• Problem to solve:
Within the data below, count the lines that include "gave" and give only the count.

== Given entries

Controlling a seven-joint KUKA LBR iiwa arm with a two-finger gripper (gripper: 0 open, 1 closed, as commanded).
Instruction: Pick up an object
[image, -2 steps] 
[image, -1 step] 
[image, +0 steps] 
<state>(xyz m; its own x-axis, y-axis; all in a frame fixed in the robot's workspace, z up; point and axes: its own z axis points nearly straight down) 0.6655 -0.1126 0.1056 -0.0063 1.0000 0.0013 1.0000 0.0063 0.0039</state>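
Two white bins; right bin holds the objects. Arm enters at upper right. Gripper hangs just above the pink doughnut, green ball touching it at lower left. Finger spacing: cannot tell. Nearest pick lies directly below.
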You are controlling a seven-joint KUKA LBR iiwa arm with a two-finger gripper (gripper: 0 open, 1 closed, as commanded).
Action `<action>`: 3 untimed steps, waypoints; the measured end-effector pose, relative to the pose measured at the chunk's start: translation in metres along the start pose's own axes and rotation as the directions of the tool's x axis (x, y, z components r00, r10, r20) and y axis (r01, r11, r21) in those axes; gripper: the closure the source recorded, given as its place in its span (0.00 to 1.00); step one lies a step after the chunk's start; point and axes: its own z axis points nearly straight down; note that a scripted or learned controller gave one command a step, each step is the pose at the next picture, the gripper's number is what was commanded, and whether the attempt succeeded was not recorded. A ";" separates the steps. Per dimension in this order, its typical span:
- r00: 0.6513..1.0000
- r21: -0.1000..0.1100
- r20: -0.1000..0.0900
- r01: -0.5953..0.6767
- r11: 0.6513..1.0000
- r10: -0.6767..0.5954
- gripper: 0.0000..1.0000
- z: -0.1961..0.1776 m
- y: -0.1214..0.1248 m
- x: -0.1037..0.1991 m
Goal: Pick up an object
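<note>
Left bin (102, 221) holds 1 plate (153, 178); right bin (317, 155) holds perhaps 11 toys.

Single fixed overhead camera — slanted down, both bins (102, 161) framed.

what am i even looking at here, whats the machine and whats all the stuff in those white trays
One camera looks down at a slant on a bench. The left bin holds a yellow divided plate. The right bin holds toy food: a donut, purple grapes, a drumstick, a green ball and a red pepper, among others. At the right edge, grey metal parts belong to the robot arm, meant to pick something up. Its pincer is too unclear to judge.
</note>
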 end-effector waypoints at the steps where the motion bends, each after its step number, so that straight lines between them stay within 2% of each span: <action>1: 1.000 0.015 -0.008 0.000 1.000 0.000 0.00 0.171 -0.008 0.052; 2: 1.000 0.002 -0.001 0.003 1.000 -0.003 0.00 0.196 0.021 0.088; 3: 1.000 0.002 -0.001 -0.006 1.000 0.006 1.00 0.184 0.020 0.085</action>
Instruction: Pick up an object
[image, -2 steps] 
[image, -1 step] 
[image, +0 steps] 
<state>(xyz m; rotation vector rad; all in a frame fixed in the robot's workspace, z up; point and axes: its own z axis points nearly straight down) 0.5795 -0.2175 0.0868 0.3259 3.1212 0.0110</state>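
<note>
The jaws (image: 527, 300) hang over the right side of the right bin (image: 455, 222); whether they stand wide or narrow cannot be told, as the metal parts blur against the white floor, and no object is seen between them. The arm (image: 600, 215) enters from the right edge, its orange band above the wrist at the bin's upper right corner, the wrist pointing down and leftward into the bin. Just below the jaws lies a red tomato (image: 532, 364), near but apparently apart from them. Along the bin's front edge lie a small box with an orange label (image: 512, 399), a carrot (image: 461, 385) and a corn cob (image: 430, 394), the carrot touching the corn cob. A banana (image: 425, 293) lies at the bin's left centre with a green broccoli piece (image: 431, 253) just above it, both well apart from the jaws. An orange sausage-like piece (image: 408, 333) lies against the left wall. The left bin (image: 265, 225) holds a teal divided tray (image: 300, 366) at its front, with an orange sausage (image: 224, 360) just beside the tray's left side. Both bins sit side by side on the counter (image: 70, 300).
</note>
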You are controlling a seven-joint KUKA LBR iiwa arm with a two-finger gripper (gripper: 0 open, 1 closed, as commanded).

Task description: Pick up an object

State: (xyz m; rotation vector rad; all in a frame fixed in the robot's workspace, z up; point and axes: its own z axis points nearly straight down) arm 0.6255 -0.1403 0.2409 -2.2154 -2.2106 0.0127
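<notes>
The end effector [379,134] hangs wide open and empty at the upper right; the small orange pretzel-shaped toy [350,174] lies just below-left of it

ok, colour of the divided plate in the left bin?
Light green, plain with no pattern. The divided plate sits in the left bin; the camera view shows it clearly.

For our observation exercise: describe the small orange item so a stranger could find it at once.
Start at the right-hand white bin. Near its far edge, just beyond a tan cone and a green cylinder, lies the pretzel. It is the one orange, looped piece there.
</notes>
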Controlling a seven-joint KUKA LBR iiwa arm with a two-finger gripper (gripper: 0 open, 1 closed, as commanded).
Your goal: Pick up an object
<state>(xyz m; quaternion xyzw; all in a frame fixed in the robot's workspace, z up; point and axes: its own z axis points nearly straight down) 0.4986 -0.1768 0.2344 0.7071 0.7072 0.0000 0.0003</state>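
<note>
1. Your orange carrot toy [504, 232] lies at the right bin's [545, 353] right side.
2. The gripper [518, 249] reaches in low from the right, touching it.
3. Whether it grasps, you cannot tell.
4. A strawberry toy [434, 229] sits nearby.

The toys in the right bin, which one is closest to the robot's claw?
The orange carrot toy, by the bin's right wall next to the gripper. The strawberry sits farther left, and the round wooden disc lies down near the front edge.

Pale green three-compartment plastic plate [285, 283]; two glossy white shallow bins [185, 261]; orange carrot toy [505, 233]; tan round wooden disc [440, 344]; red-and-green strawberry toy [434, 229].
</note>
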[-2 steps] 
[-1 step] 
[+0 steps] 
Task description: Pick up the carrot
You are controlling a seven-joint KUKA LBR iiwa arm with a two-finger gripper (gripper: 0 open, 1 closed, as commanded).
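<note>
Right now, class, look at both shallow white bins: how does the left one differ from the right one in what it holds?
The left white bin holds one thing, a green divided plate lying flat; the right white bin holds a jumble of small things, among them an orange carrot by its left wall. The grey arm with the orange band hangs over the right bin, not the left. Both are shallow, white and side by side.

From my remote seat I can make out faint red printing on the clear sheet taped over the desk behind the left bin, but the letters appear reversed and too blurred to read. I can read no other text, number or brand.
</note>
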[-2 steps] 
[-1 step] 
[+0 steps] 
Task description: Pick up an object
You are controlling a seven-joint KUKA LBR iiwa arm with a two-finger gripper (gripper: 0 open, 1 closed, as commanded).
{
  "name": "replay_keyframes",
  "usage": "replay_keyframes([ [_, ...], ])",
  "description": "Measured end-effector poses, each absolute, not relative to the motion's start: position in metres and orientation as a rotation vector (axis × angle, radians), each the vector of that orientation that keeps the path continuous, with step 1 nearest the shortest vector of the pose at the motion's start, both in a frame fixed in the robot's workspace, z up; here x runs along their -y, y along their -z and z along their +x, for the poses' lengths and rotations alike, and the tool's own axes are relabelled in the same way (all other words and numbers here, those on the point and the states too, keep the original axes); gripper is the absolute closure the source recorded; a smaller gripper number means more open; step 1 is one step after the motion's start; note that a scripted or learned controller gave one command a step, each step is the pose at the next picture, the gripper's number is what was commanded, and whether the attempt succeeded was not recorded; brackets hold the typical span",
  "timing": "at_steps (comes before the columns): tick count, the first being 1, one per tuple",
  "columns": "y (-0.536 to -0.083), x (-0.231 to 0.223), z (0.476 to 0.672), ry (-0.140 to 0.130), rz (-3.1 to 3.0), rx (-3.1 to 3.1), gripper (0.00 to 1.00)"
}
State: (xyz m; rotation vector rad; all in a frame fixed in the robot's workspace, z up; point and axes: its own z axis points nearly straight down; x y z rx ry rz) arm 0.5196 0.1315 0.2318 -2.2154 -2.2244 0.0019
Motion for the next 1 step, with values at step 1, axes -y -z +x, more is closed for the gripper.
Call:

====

• Output below:
2